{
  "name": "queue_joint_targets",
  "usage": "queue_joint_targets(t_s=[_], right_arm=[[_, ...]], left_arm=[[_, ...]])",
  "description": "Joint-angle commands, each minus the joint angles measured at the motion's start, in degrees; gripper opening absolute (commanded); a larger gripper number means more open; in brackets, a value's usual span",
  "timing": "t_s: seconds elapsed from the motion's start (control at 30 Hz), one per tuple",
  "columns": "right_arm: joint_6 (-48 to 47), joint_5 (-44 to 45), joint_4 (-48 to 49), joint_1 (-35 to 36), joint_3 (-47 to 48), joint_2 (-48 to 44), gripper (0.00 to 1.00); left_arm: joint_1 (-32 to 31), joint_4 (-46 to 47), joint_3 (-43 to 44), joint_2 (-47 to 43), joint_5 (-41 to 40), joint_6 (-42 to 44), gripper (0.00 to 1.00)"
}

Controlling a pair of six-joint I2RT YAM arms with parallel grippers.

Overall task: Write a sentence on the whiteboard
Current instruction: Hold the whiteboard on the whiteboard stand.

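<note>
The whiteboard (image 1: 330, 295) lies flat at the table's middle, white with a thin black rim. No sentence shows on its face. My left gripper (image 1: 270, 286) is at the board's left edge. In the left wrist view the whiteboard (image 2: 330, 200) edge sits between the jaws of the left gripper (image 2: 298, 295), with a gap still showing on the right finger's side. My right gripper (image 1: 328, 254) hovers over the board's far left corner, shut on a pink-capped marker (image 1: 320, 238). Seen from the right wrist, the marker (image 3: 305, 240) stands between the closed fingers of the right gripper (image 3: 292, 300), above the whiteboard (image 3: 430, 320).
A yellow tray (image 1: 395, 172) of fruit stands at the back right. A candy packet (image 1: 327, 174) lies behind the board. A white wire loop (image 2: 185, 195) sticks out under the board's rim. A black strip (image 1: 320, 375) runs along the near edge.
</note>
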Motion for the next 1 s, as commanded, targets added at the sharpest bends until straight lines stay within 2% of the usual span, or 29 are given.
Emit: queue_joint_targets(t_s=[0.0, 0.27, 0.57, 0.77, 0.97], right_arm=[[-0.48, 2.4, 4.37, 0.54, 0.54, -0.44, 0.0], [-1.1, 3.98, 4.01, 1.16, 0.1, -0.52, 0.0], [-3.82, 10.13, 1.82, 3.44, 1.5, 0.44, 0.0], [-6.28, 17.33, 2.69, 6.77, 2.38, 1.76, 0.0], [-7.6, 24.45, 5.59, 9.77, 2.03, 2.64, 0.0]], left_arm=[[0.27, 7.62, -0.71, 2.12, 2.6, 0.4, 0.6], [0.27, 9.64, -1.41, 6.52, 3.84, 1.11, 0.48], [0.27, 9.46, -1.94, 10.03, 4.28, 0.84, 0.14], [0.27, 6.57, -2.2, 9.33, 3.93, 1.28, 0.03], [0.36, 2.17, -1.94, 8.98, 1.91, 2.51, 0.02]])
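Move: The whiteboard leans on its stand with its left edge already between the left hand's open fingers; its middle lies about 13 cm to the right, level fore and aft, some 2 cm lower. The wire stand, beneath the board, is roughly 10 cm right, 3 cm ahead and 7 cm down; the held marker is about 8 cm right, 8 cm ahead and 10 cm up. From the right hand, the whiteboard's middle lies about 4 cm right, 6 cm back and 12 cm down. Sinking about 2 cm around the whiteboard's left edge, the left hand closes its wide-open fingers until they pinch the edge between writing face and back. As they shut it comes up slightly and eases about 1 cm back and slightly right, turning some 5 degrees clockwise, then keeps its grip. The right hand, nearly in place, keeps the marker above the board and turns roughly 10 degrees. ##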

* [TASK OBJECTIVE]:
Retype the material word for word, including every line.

* [ANSWER BOX]:
{
  "name": "queue_joint_targets",
  "usage": "queue_joint_targets(t_s=[_], right_arm=[[_, ...]], left_arm=[[_, ...]])",
  "description": "Joint-angle commands, each minus the joint angles measured at the motion's start, in degrees; gripper opening absolute (commanded); a larger gripper number means more open; in brackets, a value's usual span",
  "timing": "t_s: seconds elapsed from the motion's start (control at 30 Hz), one per tuple",
  "columns": "right_arm: joint_6 (-48 to 47), joint_5 (-44 to 45), joint_4 (-48 to 49), joint_1 (-35 to 36), joint_3 (-47 to 48), joint_2 (-48 to 44), gripper (0.00 to 1.00); left_arm: joint_1 (-32 to 31), joint_4 (-46 to 47), joint_3 (-43 to 44), joint_2 (-47 to 43), joint_5 (-41 to 40), joint_6 (-42 to 44), gripper (0.00 to 1.00)"
}

Controlling a pair of six-joint I2RT YAM arms with parallel grippers.

Overall task: Write a sentence on the whiteboard
Current instruction: Hold the whiteboard on the whiteboard stand.

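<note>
The whiteboard (image 1: 330, 295) lies flat at the table's middle, white with a thin black rim. No sentence shows on its face. My left gripper (image 1: 270, 286) is at the board's left edge. In the left wrist view the whiteboard (image 2: 330, 200) edge sits between the jaws of the left gripper (image 2: 298, 295), with a gap still showing on the right finger's side. My right gripper (image 1: 328, 254) hovers over the board's far left corner, shut on a pink-capped marker (image 1: 320, 238). Seen from the right wrist, the marker (image 3: 305, 240) stands between the closed fingers of the right gripper (image 3: 292, 300), above the whiteboard (image 3: 430, 320).
A yellow tray (image 1: 395, 172) of fruit stands at the back right. A candy packet (image 1: 327, 174) lies behind the board. A white wire loop (image 2: 185, 195) sticks out under the board's rim. A black strip (image 1: 320, 375) runs along the near edge.
</note>
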Motion for the next 1 s, as commanded, targets added at the sharpest bends until straight lines stay within 2% of the usual span, or 29 are given.
Emit: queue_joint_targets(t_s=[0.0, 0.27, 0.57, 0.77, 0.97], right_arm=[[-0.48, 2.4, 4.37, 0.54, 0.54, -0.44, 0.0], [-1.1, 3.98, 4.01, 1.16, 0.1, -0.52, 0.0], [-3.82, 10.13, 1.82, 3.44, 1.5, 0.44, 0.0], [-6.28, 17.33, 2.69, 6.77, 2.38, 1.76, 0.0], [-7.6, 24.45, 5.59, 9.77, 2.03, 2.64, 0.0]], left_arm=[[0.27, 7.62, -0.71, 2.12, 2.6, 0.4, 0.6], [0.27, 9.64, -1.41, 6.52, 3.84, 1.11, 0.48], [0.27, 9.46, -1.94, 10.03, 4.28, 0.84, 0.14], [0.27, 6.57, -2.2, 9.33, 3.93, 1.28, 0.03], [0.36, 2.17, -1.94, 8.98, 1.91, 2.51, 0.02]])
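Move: The whiteboard leans on its stand with its left edge already between the left hand's open fingers; its middle lies about 13 cm to the right, level fore and aft, some 2 cm lower. The wire stand, beneath the board, is roughly 10 cm right, 3 cm ahead and 7 cm down; the held marker is about 8 cm right, 8 cm ahead and 10 cm up. From the right hand, the whiteboard's middle lies about 4 cm right, 6 cm back and 12 cm down. Sinking about 2 cm around the whiteboard's left edge, the left hand closes its wide-open fingers until they pinch the edge between writing face and back. As they shut it comes up slightly and eases about 1 cm back and slightly right, turning some 5 degrees clockwise, then keeps its grip. The right hand, nearly in place, keeps the marker above the board and turns roughly 10 degrees. ##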

This answer has been given in full.